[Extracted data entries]
#####
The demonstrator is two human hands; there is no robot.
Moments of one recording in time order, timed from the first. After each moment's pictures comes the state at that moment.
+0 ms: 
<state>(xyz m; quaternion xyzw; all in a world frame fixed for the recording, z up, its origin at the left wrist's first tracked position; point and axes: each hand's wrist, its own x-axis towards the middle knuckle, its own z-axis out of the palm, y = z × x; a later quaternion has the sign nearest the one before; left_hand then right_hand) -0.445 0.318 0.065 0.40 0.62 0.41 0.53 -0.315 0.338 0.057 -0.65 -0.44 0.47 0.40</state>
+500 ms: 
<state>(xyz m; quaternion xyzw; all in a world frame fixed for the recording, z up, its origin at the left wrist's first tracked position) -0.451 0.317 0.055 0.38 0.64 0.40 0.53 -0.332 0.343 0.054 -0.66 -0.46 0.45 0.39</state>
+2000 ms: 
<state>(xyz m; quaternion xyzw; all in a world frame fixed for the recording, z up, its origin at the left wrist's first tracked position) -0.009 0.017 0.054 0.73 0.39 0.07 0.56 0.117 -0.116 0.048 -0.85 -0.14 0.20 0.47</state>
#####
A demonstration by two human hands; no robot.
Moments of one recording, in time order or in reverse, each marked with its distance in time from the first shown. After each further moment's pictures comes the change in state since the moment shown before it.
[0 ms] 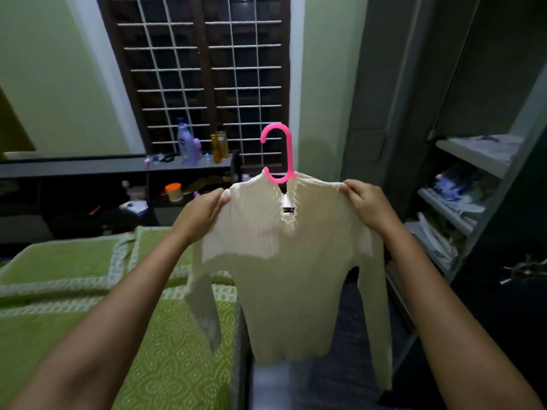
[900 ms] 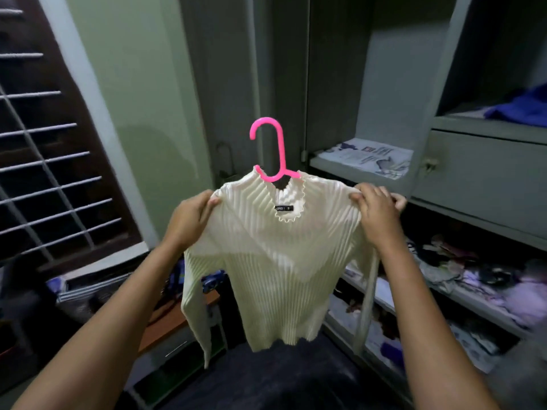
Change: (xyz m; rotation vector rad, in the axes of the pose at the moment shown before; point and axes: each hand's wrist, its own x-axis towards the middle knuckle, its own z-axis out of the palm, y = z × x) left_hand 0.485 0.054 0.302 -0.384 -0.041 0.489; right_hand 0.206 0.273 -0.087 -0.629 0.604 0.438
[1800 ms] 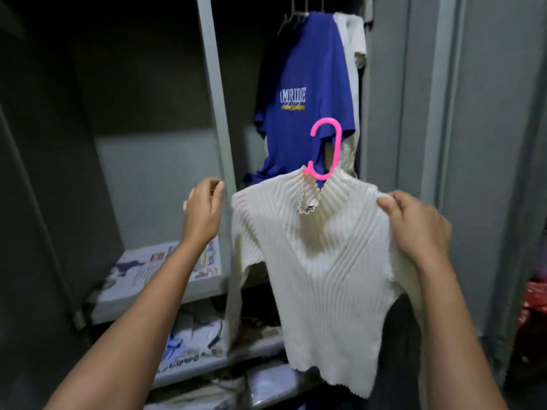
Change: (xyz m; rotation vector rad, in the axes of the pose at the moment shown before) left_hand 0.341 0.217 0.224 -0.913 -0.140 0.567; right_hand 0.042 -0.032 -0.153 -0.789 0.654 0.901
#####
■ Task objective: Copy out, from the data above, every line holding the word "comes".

■ Result of this exercise:
Moments of one recording in time order, timed from the first. After each moment's pictures comes the state at that moment.
Moments of one recording, in time order or in reverse, each marked with its distance in time from the first shown. After each further moment's pictures comes the change in state since the moment shown before it.

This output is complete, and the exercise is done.